What is a Sample Panel?

A Sample Panel in HGVbaseG2P is a set of test subjects that are collected together and grouped into a named compilation to address some phenotype of interest. Typically, all the individuals in a Sample Panel are annotated in terms of one or more related Phenotypes, or share some commonality of another key metric (e.g., age, gender, ethnicity). Sample Panels may or may not be equivalent to the eventual groupings that are used as the basis for examining and reporting Experiment data, i.e., the Assayed Panels.

What is an Assayed Panel?

An Assayed Panel in HGVbaseG2P is a set of test subjects that are grouped into a named compilation, and used as the basis for examining and reporting Experiment data. Each Assayed Panel is derived from one or more Sample Panels (by splitting them into subsets and/or merging across Sample Panels) on the basis of some explicit phenotype criterion (such as presence/absence of a Phenotype, or a Phenotype value beyond some inclusion threshold).

What is a Phenotype?

A Phenotype in HGVbaseG2P is a reported characteristic or trait of interest, such as blood pressure. Phenotype information is organized into three sub-components: the 'Phenotype Property' which represent the concept of the trait under study, the 'Phenotype Method' which describes how the Phenotype Property was measured, and the 'Phenotype Value' which is a particular observation/result produced by measuring the Phenotype Property. Schemalet examples of this are available at the PaGE-OM website.
This system is very straightforward to use for the representation of ordinal or nominal Phenotype Values. To solve the problem of presenting quantitative Phenotype Values in a group of individuals (i.e., a Sample Panel or an Assayed Panel), HGVbaseG2P stores various statistics that define the group's distribution (e.g., mean, max, min, standard deviation). HGVbaseG2P does not store Phenotype information for single individuals.

What is a Marker

In HGVbaseG2P we define a Marker as: "A DNA sequence for which identical or highly similar instances exist at one or more locations in a genome.

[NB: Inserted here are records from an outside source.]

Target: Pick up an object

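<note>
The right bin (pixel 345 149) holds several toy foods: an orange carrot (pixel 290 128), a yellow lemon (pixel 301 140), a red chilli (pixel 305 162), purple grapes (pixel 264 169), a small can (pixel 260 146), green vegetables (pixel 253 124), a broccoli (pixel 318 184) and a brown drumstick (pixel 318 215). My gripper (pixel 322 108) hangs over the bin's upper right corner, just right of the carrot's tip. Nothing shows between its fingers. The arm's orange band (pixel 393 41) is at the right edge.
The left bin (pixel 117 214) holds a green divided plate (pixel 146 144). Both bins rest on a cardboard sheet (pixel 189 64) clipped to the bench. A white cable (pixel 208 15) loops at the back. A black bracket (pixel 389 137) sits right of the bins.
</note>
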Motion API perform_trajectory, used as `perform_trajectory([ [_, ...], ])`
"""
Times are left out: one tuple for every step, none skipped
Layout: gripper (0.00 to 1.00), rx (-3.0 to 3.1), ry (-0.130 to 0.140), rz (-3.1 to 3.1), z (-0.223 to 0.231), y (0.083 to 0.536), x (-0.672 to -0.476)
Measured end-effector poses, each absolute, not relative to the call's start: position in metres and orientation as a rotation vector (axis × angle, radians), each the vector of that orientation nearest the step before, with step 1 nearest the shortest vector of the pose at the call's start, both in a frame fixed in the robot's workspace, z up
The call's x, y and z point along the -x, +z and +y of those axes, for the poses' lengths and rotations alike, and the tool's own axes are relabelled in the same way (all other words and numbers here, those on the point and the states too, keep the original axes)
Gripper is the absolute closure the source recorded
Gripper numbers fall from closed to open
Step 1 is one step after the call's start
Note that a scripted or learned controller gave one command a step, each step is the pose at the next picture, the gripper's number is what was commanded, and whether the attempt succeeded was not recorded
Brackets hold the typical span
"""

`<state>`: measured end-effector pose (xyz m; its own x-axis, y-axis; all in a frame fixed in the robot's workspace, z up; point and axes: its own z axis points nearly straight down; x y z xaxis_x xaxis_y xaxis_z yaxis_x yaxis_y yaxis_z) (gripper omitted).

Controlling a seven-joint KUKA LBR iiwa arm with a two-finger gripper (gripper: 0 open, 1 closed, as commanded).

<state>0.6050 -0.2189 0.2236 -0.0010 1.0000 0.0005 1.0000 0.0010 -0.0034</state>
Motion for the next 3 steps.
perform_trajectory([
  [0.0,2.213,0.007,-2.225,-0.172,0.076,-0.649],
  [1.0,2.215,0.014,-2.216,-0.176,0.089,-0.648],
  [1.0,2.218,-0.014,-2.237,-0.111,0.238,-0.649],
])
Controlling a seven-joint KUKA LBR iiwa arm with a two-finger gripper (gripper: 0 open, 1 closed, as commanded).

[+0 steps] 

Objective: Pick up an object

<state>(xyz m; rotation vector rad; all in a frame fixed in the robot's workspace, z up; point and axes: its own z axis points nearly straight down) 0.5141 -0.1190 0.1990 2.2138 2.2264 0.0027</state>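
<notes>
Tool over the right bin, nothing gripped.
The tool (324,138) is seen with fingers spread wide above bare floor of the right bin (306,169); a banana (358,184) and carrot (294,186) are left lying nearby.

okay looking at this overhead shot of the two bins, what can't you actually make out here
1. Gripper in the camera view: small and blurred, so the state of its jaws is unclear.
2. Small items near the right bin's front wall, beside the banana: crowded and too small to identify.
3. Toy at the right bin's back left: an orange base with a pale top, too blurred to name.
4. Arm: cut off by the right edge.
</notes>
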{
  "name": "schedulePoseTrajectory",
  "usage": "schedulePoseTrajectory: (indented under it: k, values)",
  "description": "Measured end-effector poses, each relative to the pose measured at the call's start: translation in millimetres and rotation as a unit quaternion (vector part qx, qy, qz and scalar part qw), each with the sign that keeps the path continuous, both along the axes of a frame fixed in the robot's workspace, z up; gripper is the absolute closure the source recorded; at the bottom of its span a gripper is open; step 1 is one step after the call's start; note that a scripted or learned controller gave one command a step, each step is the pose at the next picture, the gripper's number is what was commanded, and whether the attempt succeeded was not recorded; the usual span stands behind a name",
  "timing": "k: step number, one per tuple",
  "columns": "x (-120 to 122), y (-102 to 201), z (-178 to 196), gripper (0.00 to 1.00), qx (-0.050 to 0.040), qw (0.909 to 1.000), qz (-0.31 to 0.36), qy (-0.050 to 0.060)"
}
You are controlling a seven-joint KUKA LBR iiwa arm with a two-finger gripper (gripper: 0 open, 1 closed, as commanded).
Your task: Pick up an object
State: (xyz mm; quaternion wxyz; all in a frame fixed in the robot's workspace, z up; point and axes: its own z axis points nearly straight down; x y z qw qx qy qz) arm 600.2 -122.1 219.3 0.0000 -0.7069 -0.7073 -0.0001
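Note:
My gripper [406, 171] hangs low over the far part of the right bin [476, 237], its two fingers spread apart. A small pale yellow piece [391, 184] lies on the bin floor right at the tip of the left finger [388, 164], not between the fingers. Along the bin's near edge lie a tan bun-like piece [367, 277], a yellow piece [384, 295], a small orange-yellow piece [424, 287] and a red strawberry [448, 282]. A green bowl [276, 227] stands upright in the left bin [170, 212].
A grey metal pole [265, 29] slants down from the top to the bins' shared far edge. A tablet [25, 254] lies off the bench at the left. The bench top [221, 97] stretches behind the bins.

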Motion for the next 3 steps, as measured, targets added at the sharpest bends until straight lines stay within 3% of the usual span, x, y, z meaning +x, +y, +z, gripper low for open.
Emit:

Markers are typically used as the basis for designing an experimental assay for detection of those instances of that sequence". The range of Markers available in HGVbaseG2P is extensive, including the complete Marker content from other public depositories such as dbSNP, UniSTS, and DBGV.

What is a Genotype?

In HGVbaseG2P we define a Genotype as: "A qualitative or quantitative combination of alleles of one or more Markers or DNA regions, implied (by the result of running a genotyping assay) to be resident at one or more positions in the genome of a tested DNA sample". This definition thus focuses on the genotyping result and not absolute reality, i.e., detected genotypes may not always reflect the true status of the genome, since some assays are flawed in their design or application, and some DNA samples may be inaccurately genotyped. This definition also allows for haplotype genotypes, MarkerSet genotypes (composite Marker signals), and genotype classes that are something other than simple presence/absence detections. Specifically, we must also cater for copy-number variation and somatic variation, which implies quantitative and ratio genotypes will need to be supported. A new HGVbaseG2P Nomenclature System for genotypes has been devised, to help manage these various complexities.

What is an Allele?

In HGVbaseG2P we define an Allele as: "A specific version of a set of different sequence alternatives of a Marker or DNA region resident at one or more locations in a genome". To minimise confusion when referring to Alleles, HGVbaseG2P always presents Alleles in the context of their immediate flanking DNA sequences, and a new HGVbaseG2P Nomenclature System for Alleles has been devised.